As a general rule, the consumer based “calibration” things like the THX discs are pretty useless. The consumer level discs from Avia and DVE are OK, but do take some time and effort to accomplish. There’s a private donation-based disc available called “GetGray” that has all the necessary test screens for calibrating either with or without light meters. Most videophiles insist on using light meters, but most anyone can get at least passable results without a meter. Proper brightness and contrast are critical, and effect all other display parameters including picture sharpness and color saturation.
The one thing that’s for certain is that careful calibration is the only way to get the most from a monitor, and out of the box settings are WAY off in most cases. It’s also often best to turn off most of the “auto” contrast and gamma settings that a monitor has, but this is not a hard and fast rule. Just be aware that these type controls may be defeating or affecting your other settings. The default setting for “sharpness” should be off or turned very low, and DNR type controls should be off as well in most cases.
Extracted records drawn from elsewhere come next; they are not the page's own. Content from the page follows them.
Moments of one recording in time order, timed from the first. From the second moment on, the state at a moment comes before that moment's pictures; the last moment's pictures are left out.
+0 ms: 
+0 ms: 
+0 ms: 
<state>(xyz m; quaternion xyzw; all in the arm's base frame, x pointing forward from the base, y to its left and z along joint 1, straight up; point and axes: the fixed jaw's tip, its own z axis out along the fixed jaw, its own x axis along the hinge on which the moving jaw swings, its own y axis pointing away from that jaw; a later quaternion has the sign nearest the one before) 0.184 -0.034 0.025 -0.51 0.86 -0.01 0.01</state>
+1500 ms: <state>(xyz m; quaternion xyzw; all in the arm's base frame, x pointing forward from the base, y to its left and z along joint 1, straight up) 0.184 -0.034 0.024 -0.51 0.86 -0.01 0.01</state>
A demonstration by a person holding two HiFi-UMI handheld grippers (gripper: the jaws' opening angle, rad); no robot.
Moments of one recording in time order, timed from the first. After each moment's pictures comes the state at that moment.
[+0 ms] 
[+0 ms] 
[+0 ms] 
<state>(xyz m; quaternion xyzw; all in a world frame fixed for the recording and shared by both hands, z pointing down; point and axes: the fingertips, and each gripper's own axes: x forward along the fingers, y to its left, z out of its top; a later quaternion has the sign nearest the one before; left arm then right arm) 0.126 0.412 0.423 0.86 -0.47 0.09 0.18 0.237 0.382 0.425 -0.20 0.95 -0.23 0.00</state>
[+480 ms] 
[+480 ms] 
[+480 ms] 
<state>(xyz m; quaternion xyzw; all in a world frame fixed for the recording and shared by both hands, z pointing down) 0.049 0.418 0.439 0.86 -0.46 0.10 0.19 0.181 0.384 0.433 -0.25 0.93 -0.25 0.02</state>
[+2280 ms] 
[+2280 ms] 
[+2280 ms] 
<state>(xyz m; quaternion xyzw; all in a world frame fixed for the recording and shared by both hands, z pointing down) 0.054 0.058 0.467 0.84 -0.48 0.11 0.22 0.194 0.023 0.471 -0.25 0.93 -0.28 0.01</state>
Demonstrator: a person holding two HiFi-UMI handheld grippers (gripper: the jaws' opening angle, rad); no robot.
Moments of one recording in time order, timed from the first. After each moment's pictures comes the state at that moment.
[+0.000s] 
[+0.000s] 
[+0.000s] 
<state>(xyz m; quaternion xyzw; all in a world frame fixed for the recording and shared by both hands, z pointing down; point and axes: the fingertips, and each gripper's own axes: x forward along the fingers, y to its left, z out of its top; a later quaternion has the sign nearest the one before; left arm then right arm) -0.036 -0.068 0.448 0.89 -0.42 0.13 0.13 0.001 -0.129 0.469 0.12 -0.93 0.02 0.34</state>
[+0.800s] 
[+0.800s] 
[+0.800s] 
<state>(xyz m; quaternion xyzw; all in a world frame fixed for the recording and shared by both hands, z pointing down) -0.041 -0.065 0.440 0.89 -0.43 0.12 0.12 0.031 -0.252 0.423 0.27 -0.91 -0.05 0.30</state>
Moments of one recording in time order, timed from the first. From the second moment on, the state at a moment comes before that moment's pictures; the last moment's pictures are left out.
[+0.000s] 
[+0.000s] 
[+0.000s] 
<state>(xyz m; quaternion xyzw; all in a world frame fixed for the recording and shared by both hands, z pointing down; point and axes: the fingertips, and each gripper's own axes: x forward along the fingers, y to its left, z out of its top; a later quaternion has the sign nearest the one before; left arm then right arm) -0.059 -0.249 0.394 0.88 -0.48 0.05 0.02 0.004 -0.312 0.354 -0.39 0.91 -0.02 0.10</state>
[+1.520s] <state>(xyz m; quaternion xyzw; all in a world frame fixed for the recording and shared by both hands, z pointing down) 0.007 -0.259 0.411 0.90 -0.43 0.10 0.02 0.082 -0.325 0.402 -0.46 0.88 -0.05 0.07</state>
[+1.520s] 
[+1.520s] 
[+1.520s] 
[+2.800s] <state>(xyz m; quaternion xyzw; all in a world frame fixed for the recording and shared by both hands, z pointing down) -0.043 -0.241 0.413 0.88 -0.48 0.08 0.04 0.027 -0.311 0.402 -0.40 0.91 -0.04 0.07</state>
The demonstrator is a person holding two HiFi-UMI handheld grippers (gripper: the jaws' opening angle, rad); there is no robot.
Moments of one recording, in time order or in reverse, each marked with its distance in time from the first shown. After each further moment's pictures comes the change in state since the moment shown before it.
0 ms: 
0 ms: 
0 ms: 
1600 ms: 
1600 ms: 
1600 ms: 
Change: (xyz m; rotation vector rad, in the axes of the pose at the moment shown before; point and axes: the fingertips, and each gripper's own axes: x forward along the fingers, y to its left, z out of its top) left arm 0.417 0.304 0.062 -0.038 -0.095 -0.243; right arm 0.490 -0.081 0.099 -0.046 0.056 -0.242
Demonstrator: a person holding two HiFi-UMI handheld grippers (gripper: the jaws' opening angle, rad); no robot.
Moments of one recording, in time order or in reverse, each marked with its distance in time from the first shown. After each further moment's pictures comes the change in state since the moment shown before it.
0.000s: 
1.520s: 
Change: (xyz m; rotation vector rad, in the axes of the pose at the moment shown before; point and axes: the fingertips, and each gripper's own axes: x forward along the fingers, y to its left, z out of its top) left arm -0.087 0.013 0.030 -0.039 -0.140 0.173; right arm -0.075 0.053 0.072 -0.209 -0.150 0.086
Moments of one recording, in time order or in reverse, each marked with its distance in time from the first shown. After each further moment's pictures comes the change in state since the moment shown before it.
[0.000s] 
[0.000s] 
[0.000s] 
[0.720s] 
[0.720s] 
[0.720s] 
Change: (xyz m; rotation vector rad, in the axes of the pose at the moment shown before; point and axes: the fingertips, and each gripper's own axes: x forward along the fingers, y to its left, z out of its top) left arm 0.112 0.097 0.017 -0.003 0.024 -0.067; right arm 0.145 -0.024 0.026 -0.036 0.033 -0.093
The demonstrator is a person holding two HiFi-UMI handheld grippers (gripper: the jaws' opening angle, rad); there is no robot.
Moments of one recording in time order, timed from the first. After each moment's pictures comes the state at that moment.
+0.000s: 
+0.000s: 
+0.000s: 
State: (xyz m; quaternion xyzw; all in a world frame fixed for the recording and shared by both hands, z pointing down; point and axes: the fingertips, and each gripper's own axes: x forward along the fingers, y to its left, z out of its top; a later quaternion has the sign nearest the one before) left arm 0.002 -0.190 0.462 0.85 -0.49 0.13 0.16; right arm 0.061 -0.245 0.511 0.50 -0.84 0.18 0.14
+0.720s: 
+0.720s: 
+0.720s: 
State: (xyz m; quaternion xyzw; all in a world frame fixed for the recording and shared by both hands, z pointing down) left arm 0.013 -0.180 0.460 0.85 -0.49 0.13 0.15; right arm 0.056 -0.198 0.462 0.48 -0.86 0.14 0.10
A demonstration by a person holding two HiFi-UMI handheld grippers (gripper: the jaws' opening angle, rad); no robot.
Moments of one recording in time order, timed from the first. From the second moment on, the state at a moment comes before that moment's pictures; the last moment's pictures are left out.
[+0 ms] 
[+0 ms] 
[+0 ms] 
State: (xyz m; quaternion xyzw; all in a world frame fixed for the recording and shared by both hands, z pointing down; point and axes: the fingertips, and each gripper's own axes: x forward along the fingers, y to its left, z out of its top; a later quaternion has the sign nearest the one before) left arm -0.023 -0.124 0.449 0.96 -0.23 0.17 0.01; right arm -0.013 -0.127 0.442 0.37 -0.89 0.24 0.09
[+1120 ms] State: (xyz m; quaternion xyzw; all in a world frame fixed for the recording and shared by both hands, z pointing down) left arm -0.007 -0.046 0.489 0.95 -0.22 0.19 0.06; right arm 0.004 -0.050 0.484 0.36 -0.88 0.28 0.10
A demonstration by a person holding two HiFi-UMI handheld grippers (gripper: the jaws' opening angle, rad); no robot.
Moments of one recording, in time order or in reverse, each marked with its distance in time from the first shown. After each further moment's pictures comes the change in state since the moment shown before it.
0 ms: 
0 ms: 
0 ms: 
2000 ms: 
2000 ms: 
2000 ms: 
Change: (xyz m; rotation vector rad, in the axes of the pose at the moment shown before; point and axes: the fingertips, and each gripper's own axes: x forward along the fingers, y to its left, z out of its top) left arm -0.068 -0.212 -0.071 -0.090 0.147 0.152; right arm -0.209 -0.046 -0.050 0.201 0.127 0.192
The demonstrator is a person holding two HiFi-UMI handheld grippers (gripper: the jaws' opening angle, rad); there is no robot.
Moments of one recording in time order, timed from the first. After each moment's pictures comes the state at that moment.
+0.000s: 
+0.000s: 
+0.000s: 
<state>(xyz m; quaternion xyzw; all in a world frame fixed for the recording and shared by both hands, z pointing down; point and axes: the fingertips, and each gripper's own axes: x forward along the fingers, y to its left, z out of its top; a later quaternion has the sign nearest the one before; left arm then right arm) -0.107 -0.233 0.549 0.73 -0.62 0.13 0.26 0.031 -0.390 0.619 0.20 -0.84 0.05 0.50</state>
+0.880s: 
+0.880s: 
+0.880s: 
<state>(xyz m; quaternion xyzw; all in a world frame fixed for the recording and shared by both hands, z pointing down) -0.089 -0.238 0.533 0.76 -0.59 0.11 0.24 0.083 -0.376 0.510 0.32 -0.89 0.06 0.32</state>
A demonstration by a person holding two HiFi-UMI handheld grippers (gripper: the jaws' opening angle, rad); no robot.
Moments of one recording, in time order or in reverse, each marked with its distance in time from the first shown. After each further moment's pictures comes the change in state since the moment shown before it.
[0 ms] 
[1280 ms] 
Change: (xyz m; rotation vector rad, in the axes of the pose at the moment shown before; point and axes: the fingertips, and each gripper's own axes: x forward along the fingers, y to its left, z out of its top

[QUOTE=ricoman;2072312]Remember to adjust the TV in your regular viewing environment and lighting for best results. If you have the lights up bright so you can read the guide and then turn them down for normal viewing, it defeats the whole purpose. [/QUOTE]
Exactly correct, lighting is easily the biggest factor that you have control over. Keep all your setting adjustments small, and re-check all other settings whenever an adjustment is made. Be patient. Brightness effects contrast, color and hue, contrast effects brightness, color and hue, etc, etc.